While problems such as infrastructure and the above will be persistent in India for some time, M&M is currently tackling the problems by improving its IT systems and tracking its logistics provider’s performance.
“What we are trying to do is map our supplier base and then do an analysis of the specific inbound problems,” says Jejuriker. “We are attempting to calculate trade offs between the amount of inventory that we hold versus the probability of supply problems.”
Jejuriker and Krishnan are also looking more carefully at ways to better measure logistics cost and risk. While the company calculates total costs through its IT functions, Jejuriker admits that the company currently has better visibility at the plant level than it does across its wider network. The goal, he says, is to make logistics a directly attributable cost to a specific vehicle. While for outbound this is fairly straightforward – costs can be seen per vehicle moved – for inbound it is more difficult because of the amount of material and transport shared across different models.

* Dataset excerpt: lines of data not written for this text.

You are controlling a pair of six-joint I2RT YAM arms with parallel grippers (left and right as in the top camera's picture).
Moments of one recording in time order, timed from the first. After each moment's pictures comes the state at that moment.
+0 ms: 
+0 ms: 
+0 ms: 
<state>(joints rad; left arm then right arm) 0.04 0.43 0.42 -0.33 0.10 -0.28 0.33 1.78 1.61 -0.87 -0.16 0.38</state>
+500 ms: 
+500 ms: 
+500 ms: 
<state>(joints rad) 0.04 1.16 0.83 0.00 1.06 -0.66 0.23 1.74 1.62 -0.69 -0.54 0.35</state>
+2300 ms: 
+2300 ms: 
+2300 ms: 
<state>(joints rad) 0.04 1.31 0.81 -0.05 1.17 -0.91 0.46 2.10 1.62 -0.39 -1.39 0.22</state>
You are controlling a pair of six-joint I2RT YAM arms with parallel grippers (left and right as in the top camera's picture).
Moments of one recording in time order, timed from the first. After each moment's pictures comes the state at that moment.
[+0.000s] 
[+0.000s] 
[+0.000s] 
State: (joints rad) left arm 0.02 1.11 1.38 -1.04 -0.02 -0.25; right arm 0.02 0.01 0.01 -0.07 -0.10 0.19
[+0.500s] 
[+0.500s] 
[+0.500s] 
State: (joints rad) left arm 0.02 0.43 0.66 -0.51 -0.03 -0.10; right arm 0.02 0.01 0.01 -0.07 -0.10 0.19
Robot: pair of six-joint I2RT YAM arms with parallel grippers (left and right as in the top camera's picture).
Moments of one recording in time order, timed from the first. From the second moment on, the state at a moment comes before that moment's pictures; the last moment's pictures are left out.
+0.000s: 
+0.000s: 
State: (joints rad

“We are trying to evolve cost management to a better level of finesse,” says Jejuriker. “For example, we want to be able to determine the implication for freight costs of turnaround time for loading a truck.
“There are many hidden costs in logistics and we want to understand them more carefully and then share them with the transporters,” he adds.
According to Krishnan, this level of analysis is going to be used to help transporters improve service as well. M&M is studying ways to balance its supply and production better across its plants in different locations in India to create a more balanced network of regional production.
“In this way we can ensure that a logistics provider’s return load is guaranteed, and it will make it more interesting for the LSP to provide a dedicated vehicle for our services,” he says.
Taking such an approach to logistics cost and trade lanes is certain to benefit M&M, particularly in the long run, as the company and its competitors build more cars in India. And by targeting better customer satisfaction with its logistics, and concentrating responsibility right at the top of management with Jejuriker, M&M should be able to call supply chain management whatever it likes.